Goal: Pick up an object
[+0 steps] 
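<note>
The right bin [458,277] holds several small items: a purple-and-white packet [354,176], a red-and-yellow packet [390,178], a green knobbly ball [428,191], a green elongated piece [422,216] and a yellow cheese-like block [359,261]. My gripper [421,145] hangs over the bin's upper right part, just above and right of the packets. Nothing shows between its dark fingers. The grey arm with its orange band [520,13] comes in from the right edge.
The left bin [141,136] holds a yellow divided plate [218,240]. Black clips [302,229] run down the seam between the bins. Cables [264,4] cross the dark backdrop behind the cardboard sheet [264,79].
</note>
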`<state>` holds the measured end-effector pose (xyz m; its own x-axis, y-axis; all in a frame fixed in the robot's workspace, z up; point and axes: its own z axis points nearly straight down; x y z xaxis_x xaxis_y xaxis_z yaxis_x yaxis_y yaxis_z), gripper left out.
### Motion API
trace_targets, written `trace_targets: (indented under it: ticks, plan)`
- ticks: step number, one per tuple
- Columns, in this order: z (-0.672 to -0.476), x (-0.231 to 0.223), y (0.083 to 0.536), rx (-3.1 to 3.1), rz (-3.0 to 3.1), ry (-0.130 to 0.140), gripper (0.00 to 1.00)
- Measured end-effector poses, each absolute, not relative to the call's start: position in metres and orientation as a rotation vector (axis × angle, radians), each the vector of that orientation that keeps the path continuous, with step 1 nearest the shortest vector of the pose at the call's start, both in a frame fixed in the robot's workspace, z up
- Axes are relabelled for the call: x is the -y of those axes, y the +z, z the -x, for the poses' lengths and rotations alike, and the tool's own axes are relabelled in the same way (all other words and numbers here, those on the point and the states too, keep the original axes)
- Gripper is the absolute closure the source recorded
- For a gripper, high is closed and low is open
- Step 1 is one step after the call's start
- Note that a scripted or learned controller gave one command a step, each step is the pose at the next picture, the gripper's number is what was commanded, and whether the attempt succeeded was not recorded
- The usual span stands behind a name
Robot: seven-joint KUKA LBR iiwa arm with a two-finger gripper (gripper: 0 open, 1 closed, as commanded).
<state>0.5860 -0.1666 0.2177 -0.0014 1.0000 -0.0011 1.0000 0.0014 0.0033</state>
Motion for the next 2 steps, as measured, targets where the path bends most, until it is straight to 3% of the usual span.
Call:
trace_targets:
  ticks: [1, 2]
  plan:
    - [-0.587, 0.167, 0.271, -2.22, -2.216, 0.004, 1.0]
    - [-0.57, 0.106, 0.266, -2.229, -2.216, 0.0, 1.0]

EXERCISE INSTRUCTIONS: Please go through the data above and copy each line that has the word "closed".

RESULT FOR THIS EXERCISE:
- For a gripper, high is closed and low is open
Robot: seven-joint KUKA LBR iiwa arm with a two-finger gripper (gripper: 0 open, 1 closed, as commanded).

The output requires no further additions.